Problem statement = All that is needed is the listing, given back exactly.
[Given material — start]
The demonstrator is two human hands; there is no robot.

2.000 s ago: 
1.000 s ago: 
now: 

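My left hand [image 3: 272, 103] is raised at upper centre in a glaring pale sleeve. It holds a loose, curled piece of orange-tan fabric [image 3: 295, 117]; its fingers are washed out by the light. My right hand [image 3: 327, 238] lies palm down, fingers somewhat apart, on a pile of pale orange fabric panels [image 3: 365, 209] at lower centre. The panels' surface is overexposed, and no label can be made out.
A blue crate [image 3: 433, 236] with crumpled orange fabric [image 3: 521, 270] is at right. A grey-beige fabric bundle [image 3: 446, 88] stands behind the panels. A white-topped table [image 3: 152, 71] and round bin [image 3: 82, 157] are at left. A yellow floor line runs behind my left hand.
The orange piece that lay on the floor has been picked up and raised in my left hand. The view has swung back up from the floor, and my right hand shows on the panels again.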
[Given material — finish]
Your solution =
The demonstrator is two human hands; there is no robot.

2.000 s ago: 
1.000 s ago: 
now: 

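My left hand [image 3: 272, 103] is raised at upper centre in a glaring pale sleeve. It holds a loose, curled piece of orange-tan fabric [image 3: 295, 117]; its fingers are washed out by the light. My right hand [image 3: 327, 238] lies palm down, fingers somewhat apart, on a pile of pale orange fabric panels [image 3: 365, 209] at lower centre. The panels' surface is overexposed, and no label can be made out.
A blue crate [image 3: 433, 236] with crumpled orange fabric [image 3: 521, 270] is at right. A grey-beige fabric bundle [image 3: 446, 88] stands behind the panels. A white-topped table [image 3: 152, 71] and round bin [image 3: 82, 157] are at left. A yellow floor line runs behind my left hand.
The orange piece that lay on the floor has been picked up and raised in my left hand. The view has swung back up from the floor, and my right hand shows on the panels again.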

The full output has already been given.